C1W1 - frequency extraction discrepancy between explanation and implementation

In C1W1 , it is shown that for a tweet the positive and negative frequencies are calculated based on the positive and negative frequencies of the correspnding unique words in the sentence.
Following tweet is given:
‘I am sad, I am not learning NLP’
positive frequency is calculated as 8, but ‘I’ and ‘am’ are actually repeated 2 times, so the frequency should be more than 8.
Uniqueness is only considered in this part. In coding session, we notice that uniqueness is not considered at all. It is also noticeable from the graded programming assignment, where we get different prediction results for the tweets ‘Great!’ and ’ Great, great’

Hi @Tahir4,

Could you please provide a link to the lecture video you are referring to?

Hi NLP Mentor,

I have a similar question about the word count for positive and negative. I don’t understand why “happy” and “because” are not counted for the positive tweets.

Course link:

Another, in the formular, Xm = [ 1, sum(freqs(w,1), sum(freqs(w,0)], could you explain the explain the parameters for 1, w? ( is it 1 presents one input str?)
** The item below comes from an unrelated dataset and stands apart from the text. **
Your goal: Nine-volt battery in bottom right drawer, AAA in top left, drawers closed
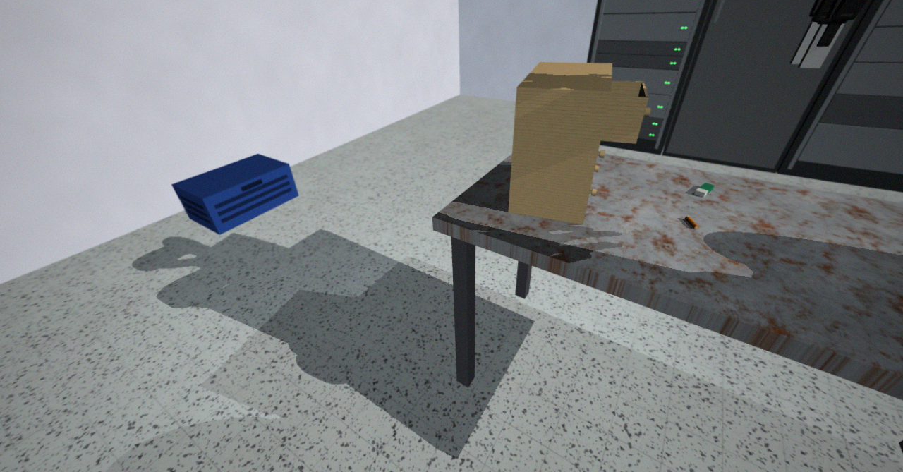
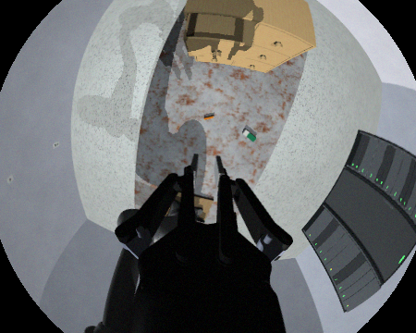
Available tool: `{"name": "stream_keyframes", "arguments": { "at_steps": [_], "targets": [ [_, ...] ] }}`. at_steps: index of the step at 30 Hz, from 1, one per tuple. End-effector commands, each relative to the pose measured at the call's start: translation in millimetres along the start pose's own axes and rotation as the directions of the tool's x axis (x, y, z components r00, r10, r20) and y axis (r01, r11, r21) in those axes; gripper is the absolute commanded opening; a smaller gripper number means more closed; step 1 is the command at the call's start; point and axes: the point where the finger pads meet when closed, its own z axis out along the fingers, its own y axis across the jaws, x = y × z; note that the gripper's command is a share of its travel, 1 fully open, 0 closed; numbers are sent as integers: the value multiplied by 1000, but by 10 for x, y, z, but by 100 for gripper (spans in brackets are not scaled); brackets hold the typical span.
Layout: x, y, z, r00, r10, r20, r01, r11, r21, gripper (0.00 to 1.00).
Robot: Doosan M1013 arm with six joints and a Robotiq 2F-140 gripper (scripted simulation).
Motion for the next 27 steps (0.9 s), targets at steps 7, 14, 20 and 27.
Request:
{"name": "stream_keyframes", "arguments": {
  "at_steps": [7,14,20,27],
  "targets": [
    [-14,0,-14,1000,0,16,0,1000,0,20],
    [-14,0,-14,1000,0,16,0,1000,0,20],
    [-6,1,3,1000,7,16,-7,1000,0,20],
    [269,42,666,958,285,16,-285,959,-6,20]
  ]
}}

A similar question also relevants to another video in C1. How to choose the words and count them?

Course link

image:

Thank you so much,
Ada

It’s been a long time since I watched that lecture, so I may be missing the context here, but I think the point is that they are in the vocabulary but are not in the tweet that is being processed there. That is “I am sad, I am not learning NLP”.